Amid criticism of the slow progress of the recovery program, Perry transitioned the administration of the funding to the land office in June.

At the beginning of the program, TDRA, which had originally been charged with handling the nonhousing portion of the funds, contracted with HNTB to handle about 2,300 projects in exchange for $16.6 million. In June 2009, the state signed a second contract with HNTB to increase its role in the administration, design and management of the nonhousing portion of the project.

The amount of the second contract was more than doubled in 2011 to $144 million. And it was not compliant with federal or state requirements, according to the HUD inspector general’s audit.  

The state was unable to justify to the federal auditors how it procured the contracts and “could not show that it had performed analyses to ensure that the prices that it would pay were fair and reasonable,” the audit says.

The state told auditors that it was unable to turn over the documents because of high staff turnover.

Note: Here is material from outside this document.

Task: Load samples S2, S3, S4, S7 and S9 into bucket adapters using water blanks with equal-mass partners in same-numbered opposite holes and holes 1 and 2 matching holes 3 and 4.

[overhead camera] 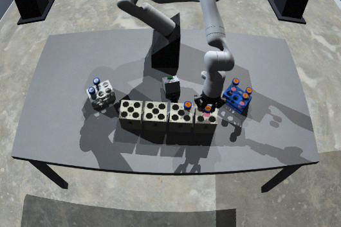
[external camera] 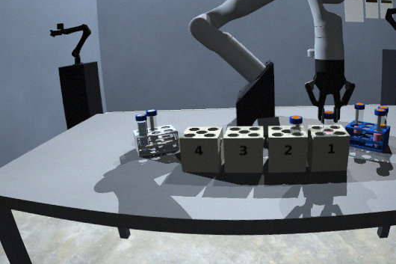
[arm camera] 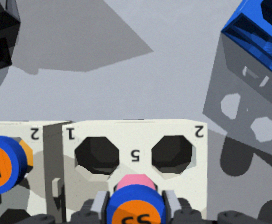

The TDRA was a 40-employee agency to begin with, and when Perry announced in 2011 that it was headed for the budget chopping block, nearly the entire disaster recovery staff left or was laid off. HNTB was running the show for the nonhousing projects. 

According to the federal inspector general’s audit, the land office avoided “improper” spending of an additional $75 million by cancelling the HNTB contract.

“We’re going to run the show, not a contractor,” Hagood said.

HNTB is still working with the land office under a new contract to finish the nonhousing projects in round one, but the rewritten terms lessen the firm’s role dramatically.

The terminated contract contained hourly billing rates for 11-pages’ worth of “tasks” that the company could invoice. The billing rates increased the hourly wage that HNTB would pay a worker to do a task by 320 percent to account for materials and indirect costs. 

But the federal requirements of the program only allow contractors to bill 147 percent above hourly wages for indirect costs. Hagood said that requirement is currently being met.

The federal auditors examined three invoices from HNTB to the state and found the amount the bill exceeded what the state was allowed to pay contractors by $542,477 — or 23 percent. Therefore, the auditors estimated that out of $35.23 million the state paid HNTB for hourly work, $8.14 million represented inflated costs.